In 1995, a Bristol-Myers task force determined that the company could easily cut costs and improve productivity in two key areas: financial-transaction processing and manufacturing. The idea was to consolidate similar functions in each of these two areas across all of Bristol-Myers' global business units. "We didn't need 85 worldwide locations processing invoices," Cooper says.

Shared Services: A Reading List

Shared Services: Mining for Corporate Gold, by Barbara Quinn et al. (Financial Times Prentice Hall, 2000)

Shared Services: Adding Value to the Business Units, by Donniel S. Schulman, Martin Hammer et al. (John Wiley & Sons, 1999)

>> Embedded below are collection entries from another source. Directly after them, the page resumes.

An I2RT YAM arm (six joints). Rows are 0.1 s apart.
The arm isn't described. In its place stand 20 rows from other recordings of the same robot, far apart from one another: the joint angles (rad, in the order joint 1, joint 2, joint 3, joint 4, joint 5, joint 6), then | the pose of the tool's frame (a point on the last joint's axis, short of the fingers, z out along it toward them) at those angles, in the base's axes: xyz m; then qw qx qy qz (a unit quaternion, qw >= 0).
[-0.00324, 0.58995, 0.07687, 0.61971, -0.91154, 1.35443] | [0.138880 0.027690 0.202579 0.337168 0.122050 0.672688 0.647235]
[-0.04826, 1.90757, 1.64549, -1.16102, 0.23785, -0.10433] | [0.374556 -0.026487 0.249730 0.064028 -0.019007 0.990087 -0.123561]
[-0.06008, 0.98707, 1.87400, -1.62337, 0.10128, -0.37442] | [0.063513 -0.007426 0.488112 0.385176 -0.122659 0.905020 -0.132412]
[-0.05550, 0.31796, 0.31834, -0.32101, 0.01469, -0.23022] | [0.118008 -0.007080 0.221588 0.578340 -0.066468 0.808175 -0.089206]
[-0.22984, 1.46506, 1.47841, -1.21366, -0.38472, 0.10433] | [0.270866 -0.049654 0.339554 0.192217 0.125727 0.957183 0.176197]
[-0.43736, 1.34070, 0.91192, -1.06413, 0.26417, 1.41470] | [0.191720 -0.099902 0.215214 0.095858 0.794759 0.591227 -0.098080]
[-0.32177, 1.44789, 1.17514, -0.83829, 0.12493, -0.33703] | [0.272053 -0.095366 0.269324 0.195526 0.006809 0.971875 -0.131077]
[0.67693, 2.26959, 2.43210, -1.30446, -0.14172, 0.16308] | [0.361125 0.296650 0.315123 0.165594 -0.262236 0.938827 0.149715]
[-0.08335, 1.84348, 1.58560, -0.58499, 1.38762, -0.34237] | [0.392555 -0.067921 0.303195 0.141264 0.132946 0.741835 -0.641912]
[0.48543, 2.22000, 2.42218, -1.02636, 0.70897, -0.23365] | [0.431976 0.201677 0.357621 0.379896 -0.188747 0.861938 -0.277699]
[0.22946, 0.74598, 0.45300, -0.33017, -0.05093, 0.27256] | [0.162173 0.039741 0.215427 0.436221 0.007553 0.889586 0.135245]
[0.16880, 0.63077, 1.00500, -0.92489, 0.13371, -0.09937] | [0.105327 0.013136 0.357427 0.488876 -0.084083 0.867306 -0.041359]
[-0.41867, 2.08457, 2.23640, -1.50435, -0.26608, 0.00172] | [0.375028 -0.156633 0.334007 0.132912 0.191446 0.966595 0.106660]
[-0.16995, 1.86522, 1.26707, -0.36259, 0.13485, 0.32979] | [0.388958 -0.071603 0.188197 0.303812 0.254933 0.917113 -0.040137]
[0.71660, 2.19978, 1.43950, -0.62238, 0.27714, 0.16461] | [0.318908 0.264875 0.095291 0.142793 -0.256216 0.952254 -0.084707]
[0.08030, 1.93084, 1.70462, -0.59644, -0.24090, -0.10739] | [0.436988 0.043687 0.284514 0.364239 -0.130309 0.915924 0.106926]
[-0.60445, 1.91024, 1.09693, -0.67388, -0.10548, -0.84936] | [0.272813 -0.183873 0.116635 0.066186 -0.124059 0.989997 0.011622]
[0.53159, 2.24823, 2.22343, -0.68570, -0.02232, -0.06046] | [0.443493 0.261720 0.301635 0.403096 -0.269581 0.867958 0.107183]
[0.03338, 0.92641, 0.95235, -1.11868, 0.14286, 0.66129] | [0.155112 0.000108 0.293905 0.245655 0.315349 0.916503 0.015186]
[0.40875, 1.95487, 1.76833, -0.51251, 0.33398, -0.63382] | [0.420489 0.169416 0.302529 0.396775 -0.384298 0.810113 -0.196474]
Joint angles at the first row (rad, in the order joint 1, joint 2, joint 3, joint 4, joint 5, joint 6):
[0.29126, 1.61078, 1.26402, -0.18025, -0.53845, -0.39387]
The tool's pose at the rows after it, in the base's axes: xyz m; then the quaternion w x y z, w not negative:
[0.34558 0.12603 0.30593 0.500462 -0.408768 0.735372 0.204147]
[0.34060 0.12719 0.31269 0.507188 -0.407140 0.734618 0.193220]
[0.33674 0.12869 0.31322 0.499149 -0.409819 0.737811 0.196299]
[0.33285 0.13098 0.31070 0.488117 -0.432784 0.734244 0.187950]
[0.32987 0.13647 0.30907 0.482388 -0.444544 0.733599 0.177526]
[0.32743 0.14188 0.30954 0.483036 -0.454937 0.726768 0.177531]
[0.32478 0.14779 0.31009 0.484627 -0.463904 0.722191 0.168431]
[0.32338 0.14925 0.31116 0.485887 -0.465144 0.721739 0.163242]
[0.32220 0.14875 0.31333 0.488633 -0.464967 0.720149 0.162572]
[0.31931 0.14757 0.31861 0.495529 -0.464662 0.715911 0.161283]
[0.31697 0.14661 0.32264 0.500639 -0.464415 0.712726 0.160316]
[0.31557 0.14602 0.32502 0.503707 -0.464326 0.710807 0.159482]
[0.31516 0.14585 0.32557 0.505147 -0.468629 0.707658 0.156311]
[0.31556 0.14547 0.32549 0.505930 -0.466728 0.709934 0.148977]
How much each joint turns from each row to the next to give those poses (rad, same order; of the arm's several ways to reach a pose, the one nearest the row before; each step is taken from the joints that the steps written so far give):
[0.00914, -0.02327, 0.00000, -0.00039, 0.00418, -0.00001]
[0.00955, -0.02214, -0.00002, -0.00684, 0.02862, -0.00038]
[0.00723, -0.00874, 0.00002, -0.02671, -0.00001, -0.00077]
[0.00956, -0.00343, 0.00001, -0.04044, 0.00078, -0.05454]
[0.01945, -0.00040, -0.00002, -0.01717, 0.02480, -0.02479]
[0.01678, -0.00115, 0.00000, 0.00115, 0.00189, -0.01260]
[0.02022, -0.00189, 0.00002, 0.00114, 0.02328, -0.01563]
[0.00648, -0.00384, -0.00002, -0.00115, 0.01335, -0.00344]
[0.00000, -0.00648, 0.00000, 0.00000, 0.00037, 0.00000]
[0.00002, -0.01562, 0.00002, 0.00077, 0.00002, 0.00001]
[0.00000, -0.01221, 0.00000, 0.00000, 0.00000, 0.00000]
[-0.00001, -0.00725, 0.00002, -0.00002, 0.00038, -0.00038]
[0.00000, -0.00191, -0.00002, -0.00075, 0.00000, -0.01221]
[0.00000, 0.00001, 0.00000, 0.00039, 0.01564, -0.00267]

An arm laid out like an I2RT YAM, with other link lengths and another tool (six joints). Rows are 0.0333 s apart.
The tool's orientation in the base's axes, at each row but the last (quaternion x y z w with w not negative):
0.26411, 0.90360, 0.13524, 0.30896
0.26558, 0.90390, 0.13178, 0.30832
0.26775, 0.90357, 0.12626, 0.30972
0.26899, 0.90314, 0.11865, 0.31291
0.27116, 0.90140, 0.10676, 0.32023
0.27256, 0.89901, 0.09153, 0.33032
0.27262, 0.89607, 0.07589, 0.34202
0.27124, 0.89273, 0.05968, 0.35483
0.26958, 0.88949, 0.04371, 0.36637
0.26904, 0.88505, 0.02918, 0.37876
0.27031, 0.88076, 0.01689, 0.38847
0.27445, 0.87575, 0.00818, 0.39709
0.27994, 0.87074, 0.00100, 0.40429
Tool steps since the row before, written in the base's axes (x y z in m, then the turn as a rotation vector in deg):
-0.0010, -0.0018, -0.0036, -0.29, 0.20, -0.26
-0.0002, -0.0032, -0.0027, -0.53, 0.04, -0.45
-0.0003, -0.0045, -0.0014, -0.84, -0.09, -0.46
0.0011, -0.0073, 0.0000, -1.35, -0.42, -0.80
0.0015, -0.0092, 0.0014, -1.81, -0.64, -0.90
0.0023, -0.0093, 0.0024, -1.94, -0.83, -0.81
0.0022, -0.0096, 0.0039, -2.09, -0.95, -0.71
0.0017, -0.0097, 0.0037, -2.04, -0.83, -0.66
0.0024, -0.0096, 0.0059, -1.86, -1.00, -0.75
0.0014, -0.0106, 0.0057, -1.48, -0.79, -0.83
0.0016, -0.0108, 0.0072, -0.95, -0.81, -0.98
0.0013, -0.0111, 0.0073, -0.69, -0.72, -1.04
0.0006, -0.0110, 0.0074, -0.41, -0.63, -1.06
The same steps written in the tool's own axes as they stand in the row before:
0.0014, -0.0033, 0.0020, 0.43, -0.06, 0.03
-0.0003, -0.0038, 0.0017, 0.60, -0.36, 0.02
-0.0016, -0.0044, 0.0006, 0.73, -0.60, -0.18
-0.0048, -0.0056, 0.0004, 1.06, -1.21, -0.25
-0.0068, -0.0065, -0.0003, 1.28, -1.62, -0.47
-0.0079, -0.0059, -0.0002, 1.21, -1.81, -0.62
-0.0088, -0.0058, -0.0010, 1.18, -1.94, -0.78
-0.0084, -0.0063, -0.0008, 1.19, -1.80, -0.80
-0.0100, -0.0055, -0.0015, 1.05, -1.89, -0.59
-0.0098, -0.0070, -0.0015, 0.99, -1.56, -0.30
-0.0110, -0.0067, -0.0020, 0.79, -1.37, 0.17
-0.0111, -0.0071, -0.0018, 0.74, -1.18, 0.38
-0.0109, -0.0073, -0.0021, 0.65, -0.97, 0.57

Internal Service Excellence: A Manager's Guide to Building World-Class Internal Service Unit Performance, by Richard D. Hays (Summit Executive Press, 1996)

Implementing Shared Governance: Creating a Professional Organization, by Tim Porter-O'Grady (Mosby-Year Book, 1992)

A two-year re-engineering effort resulted in an integrated SAP-based enterprise resource planning network run by Bristol-Myers' Princeton, N.J.-based GBS group. The system handles everything from order entry to production sourcing.

"We formed an IT shared services [unit] to support GBS," says Cooper. "We wouldn't have the economies of scale or control of funds if we didn't have one instant service run by one IT group. Now, Wal-Mart gets one invoice showing all of our brands."

Both GBS and the IT shared services unit allocate their operating costs back to the business units. Specific criteria set by business units measure how each group performs.

"For IT, it's on-time delivery within budget and the business unit's satisfaction rating," Cooper says.

Sharing the Load

Bristol-Myers isn't alone. Nearly half of the Fortune 500 have set up shared services organizations, primarily to support financial transactions, followed by human resources and IT activities, according to Martin Hammer, a partner at PricewaterhouseCoopers in New York. The approach has been successful, he says, noting that "some companies have achieved 30% cost savings gains."

Hammer adds, however, that a company should generate at least $500 million in revenue "to benefit from the economies of scale shared services can provide."

Technology enables just about every type of shared service. However, IT isn't always part of an organization's mix of shared services.

For example, Darcy Volk, director of Blue Bell, Pa.-based Unisys Corp.'s shared services group in Bismarck, N.D., which handles accounts payable, travel reimbursements and sales commissions, must go through the company's central IT department to submit suggested changes to Unisys' three cash disbursement systems. The IT department's advisory board then prioritizes the requests.